> _Problem description_
Repeat the material in full. Keep every line exactly as it is.

> _Input data_
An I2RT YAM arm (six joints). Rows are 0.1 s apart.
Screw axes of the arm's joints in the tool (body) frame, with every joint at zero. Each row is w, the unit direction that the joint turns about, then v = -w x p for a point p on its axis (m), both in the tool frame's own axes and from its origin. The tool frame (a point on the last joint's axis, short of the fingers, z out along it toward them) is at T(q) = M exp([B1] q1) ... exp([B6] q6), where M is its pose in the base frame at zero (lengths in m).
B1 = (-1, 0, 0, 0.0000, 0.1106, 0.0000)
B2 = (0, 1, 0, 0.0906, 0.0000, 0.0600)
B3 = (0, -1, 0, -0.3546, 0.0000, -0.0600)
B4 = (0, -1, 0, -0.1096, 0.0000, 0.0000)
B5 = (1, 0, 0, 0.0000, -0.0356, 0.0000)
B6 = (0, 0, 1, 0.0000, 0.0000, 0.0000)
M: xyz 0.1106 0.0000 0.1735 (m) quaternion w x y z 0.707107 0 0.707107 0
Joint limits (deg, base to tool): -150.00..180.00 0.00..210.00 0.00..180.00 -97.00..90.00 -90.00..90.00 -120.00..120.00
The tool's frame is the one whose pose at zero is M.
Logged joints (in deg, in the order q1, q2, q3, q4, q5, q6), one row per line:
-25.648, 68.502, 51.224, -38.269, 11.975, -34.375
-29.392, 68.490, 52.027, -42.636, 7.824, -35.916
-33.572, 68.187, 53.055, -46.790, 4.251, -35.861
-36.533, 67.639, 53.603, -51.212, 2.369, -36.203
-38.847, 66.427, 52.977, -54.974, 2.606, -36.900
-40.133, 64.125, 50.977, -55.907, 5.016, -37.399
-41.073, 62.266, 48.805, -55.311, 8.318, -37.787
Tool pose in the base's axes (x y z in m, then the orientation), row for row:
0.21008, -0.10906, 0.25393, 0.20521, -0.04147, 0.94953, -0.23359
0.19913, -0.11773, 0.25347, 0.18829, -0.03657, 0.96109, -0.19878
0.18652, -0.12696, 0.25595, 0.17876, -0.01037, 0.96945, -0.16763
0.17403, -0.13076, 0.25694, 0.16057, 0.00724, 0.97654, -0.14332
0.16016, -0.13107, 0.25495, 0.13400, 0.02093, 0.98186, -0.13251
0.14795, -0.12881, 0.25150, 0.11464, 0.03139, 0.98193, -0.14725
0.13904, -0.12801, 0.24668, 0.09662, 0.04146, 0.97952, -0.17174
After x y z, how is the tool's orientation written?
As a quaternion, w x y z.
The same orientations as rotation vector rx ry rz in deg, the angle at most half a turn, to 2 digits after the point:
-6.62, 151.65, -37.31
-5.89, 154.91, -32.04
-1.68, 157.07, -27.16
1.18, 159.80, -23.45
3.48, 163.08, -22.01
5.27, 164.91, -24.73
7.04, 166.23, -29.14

> _Output below_
An I2RT YAM arm (six joints). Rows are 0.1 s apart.
Screw axes of the arm's joints in the tool (body) frame, with every joint at zero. Each row is w, the unit direction that the joint turns about, then v = -w x p for a point p on its axis (m), both in the tool frame's own axes and from its origin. The tool frame (a point on the last joint's axis, short of the fingers, z out along it toward them) is at T(q) = M exp([B1] q1) ... exp([B6] q6), where M is its pose in the base frame at zero (lengths in m).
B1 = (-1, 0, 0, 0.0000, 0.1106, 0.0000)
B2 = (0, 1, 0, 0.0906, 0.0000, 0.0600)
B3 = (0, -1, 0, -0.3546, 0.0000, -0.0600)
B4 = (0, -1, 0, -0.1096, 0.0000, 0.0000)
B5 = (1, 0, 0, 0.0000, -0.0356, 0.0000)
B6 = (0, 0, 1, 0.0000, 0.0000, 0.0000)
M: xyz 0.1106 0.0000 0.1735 (m) quaternion w x y z 0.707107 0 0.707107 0
Joint limits (deg, base to tool): -150.00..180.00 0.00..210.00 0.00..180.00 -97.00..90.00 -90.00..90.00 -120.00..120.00
The tool's frame is the one whose pose at zero is M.
Logged joints (in deg, in the order q1, q2, q3, q4, q5, q6), one row per line:
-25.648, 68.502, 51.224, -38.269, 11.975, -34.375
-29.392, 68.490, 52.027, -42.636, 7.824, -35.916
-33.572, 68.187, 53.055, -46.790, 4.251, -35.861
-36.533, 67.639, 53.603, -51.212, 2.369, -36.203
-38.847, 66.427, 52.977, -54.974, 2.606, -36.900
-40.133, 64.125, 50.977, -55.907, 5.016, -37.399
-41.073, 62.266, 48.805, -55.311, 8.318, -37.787
Tool pose in the base's axes (x y z in m, then the orientation), row for row:
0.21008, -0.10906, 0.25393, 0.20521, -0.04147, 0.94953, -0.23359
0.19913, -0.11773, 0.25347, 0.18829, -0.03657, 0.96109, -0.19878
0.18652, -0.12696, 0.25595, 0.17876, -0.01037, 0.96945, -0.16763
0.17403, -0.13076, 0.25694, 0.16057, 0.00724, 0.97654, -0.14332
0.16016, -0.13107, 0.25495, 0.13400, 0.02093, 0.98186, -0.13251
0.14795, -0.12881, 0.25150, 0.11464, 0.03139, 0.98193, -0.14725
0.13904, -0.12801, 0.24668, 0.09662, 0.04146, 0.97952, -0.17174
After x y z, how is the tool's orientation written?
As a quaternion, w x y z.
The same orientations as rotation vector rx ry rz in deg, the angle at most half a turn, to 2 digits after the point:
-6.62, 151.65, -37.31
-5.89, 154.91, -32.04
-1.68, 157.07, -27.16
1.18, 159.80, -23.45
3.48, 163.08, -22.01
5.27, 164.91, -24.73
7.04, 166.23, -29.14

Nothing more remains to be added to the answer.